The Recipe: For a brain-boosting main course, try your hand at this pot roast recipe. Bake a chuck roast in a dutch oven and season with fragrant herbs. Finish it off with a sprinkle of parsley.
The Facts: Gioffre and Glassman both point to peppers for a food that relieves stress. This is due to their vitamin C content, which is thought to lower cortisol and keep your body balanced.
The Recipe: Add chopped peppers to a salad, eat them as a snack, or make a meal of it with this turkey stuffed peppers recipe. It calls for ground turkey, onion, quinoa, tomatoes, black beans, and large bell peppers. Make a batch for an easy, healthy weeknight dinner.
The Facts: Avocado contains healthy fats that promote blood flow to the brain and has been linked to low blood pressure, Glassman explains. In case you don't already eat an avocado a day, you might consider adding the superfood to your diet.

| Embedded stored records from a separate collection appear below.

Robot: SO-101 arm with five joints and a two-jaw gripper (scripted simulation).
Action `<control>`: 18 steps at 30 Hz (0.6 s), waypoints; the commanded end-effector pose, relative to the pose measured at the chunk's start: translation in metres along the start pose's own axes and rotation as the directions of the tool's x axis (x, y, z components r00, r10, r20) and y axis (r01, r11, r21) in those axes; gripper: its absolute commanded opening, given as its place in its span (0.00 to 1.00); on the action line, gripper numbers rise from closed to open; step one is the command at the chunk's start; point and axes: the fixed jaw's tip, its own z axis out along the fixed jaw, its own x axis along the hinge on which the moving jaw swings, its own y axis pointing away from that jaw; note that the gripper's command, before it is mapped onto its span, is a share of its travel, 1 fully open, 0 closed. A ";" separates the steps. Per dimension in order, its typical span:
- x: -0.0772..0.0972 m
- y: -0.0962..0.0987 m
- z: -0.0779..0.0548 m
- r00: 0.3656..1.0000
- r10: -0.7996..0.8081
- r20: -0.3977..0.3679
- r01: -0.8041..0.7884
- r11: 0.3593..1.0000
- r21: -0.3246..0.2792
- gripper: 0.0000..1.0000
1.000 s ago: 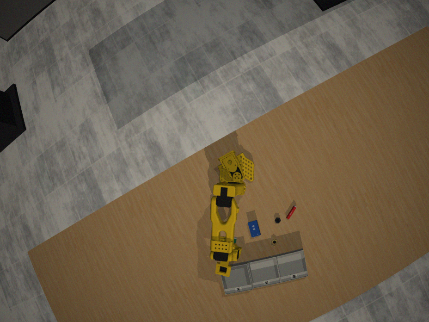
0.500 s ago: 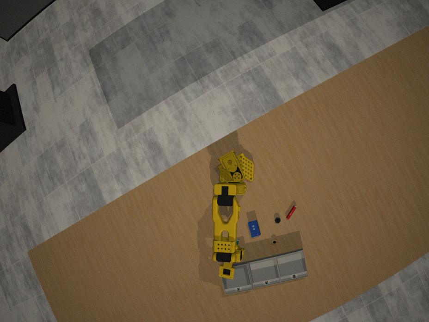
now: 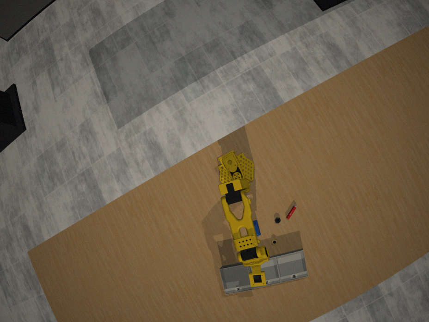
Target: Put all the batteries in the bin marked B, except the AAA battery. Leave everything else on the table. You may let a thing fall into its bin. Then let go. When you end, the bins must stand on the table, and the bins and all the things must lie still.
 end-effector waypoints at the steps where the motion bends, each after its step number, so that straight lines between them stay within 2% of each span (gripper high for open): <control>1: -0.014 0.010 -0.009 0.994 -0.047 0.094 0.049 0.999 -0.021 0.00; 3: -0.014 0.010 -0.009 0.994 -0.047 0.094 0.049 0.999 -0.021 0.00; 5: -0.021 0.020 -0.007 0.987 -0.096 0.129 0.101 0.994 -0.032 0.00; 13: -0.045 0.080 -0.002 0.888 -0.327 0.324 0.366 0.929 -0.064 0.00; 18: -0.047 0.087 -0.002 0.872 -0.348 0.345 0.392 0.918 -0.065 0.00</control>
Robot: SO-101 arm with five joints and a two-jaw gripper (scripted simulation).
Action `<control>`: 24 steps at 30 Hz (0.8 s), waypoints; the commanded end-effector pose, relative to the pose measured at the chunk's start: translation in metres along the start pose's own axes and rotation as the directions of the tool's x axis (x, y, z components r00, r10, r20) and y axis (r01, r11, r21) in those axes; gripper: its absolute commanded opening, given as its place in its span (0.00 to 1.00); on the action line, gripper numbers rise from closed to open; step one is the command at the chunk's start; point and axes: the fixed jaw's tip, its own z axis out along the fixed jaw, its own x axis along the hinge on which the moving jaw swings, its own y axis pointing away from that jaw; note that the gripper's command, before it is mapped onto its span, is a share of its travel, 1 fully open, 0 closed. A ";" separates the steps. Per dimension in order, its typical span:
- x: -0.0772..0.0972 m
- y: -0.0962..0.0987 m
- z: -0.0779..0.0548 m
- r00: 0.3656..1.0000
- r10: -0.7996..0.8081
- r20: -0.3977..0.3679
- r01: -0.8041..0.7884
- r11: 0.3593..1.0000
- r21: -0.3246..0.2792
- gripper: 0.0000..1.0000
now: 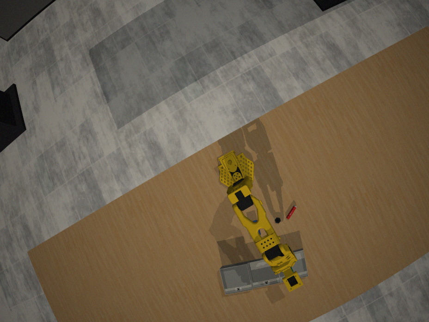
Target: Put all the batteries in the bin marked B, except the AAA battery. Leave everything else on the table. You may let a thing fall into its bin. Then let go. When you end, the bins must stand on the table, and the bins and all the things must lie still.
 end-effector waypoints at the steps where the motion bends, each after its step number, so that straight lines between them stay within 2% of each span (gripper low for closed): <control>1: -0.018 0.004 -0.009 0.996 -0.027 0.088 0.027 1.000 -0.008 0.00; 10: -0.018 0.004 -0.009 0.996 -0.027 0.088 0.027 1.000 -0.008 0.00; 11: -0.021 0.012 -0.006 0.993 -0.063 0.095 0.065 0.998 -0.017 0.00; 24: -0.021 0.012 -0.006 0.993 -0.063 0.095 0.065 0.998 -0.017 0.01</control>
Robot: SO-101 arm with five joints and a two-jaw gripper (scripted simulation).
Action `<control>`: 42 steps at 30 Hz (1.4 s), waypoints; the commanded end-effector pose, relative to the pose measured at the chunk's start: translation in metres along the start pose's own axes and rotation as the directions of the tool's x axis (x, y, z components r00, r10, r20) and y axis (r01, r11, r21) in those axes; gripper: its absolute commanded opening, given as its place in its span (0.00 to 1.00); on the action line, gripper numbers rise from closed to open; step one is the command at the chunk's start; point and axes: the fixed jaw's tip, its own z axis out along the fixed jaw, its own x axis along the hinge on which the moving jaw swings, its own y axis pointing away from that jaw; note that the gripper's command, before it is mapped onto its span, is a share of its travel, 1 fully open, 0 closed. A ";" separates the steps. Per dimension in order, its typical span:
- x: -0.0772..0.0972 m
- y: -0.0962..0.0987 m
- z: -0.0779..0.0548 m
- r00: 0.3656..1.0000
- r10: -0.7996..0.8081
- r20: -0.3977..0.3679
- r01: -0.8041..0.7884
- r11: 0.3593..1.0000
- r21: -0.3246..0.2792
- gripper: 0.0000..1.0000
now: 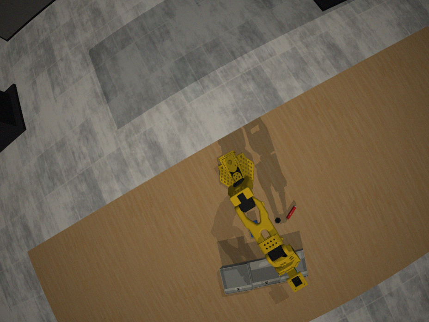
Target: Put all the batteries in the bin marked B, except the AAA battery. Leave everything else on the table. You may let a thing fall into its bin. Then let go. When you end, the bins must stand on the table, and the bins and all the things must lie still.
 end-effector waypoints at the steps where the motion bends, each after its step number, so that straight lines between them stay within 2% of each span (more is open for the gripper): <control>1: -0.015 0.004 -0.010 0.997 -0.019 0.076 0.020 1.000 -0.006 0.03; 7: -0.015 0.004 -0.010 0.997 -0.019 0.076 0.020 1.000 -0.006 0.20; 10: -0.015 0.004 -0.010 0.997 -0.019 0.076 0.020 1.000 -0.006 0.25; 19: -0.015 0.004 -0.014 0.997 -0.019 0.076 0.020 1.000 -0.006 0.25; 27: -0.018 0.003 -0.045 0.997 -0.019 0.076 0.020 1.000 -0.006 0.25; 29: -0.018 0.003 -0.045 0.997 -0.019 0.076 0.020 1.000 -0.006 0.25; 33: -0.017 0.003 -0.056 0.997 -0.019 0.076 0.020 1.000 -0.006 0.25; 39: -0.016 0.003 -0.059 0.997 -0.017 0.071 0.017 1.000 -0.005 0.25; 42: -0.003 -0.002 -0.056 1.000 0.010 0.014 -0.010 1.000 0.003 0.26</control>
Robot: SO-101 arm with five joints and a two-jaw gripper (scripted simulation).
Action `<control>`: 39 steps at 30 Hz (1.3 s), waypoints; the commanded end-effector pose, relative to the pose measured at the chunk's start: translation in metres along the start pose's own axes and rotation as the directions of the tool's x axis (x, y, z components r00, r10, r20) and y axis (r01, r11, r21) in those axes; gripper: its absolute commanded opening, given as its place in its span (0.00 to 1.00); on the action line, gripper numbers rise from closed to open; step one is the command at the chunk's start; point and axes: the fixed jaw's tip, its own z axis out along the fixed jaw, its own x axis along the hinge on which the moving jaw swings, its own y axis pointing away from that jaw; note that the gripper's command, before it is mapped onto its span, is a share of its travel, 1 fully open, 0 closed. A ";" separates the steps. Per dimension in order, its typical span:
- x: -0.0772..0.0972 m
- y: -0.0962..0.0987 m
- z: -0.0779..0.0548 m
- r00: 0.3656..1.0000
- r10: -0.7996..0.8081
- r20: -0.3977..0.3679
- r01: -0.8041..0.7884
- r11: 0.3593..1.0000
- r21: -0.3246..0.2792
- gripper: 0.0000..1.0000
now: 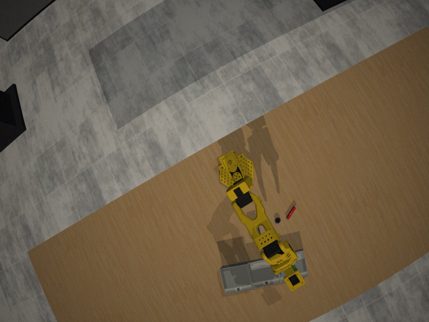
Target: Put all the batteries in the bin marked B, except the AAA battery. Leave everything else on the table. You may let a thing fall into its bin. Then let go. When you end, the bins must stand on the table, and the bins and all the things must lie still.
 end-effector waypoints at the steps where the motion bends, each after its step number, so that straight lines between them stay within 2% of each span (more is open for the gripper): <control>1: 0.010 -0.005 -0.012 1.000 0.027 -0.011 -0.027 1.000 0.009 0.26; 2: 0.021 -0.009 -0.011 0.998 0.047 -0.052 -0.047 0.999 0.016 0.27; 4: 0.021 -0.009 -0.011 0.998 0.047 -0.052 -0.047 0.999 0.016 0.27; 10: 0.100 -0.025 -0.006 0.925 0.198 -0.326 -0.180 0.980 0.085 0.29; 13: 0.123 -0.027 -0.007 0.886 0.240 -0.396 -0.214 0.971 0.109 0.30; 15: 0.128 -0.027 -0.007 0.878 0.248 -0.409 -0.221 0.969 0.113 0.30; 27: 0.128 -0.027 -0.007 0.878 0.248 -0.409 -0.221 0.969 0.114 0.30; 28: 0.135 -0.030 -0.008 0.861 0.286 -0.422 -0.253 0.958 0.133 0.30; 39: 0.135 -0.030 -0.008 0.861 0.286 -0.422 -0.253 0.958 0.133 0.30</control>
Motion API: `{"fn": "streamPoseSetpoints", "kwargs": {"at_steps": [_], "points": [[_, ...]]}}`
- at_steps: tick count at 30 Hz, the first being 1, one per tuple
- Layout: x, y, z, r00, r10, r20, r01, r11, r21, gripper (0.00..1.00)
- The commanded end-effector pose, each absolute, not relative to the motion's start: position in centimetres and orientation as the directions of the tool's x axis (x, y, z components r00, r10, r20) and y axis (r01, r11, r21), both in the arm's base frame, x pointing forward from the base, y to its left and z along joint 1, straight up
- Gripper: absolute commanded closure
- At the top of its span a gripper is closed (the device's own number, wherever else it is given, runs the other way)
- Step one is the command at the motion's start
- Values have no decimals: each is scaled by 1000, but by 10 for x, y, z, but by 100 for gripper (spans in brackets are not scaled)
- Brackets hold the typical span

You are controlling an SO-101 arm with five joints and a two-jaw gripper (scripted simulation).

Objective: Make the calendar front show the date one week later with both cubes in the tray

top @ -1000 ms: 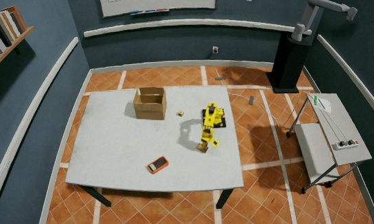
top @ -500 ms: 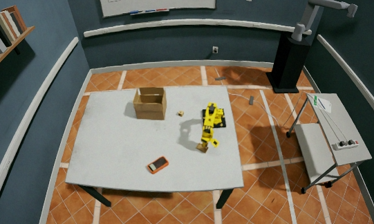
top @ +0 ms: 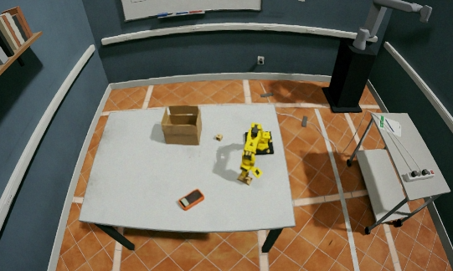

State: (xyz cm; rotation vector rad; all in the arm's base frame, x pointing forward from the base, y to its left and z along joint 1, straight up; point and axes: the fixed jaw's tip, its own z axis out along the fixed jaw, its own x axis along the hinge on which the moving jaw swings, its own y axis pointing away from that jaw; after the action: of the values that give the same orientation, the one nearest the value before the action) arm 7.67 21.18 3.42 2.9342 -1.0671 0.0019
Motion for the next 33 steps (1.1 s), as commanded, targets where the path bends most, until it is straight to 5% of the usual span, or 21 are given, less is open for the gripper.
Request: {"fn": "streamPoseSetpoints", "kwargs": {"at_steps": [1, 19, 33], "points": [[94, 204, 38, 715, -699, -1, -699, -715, -4, 100], [165, 124, 38, 298, -955, -1, -955, -298, -4, 100], [177, 92, 37, 135, -991, -2, -991, -135, -5, 100]]}}
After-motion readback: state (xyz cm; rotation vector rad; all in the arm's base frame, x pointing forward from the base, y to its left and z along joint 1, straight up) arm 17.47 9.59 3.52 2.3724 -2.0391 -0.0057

The Recipe: Not only does this salad contain avocados, it's also packed with yummy blood orange slices and romaine lettuce for another dose of minerals and folate for stress relief. Toss together lettuce, blood orange slices, avocado, fennel, garbanzo beans, and pumpkin seeds then top with a healthy homemade dressing.
The Facts: Glassman explains that dark chocolate helps promote serotonin and contains magnesium to help you feel calm. It's also high in a chemical called anandamide, which can block feelings of pain and depression, according to Gioffre.
The Recipe: You can buy a few squares of dark chocolate to have on hand or you can make your own healthy dessert. These dark chocolate covered coconut bars are easy to make and even more fun to eat. All you need is maple syrup, coconut cream, peanut butter, vanilla extract, coconut flakes, dark chocolate, and your choice of toppings.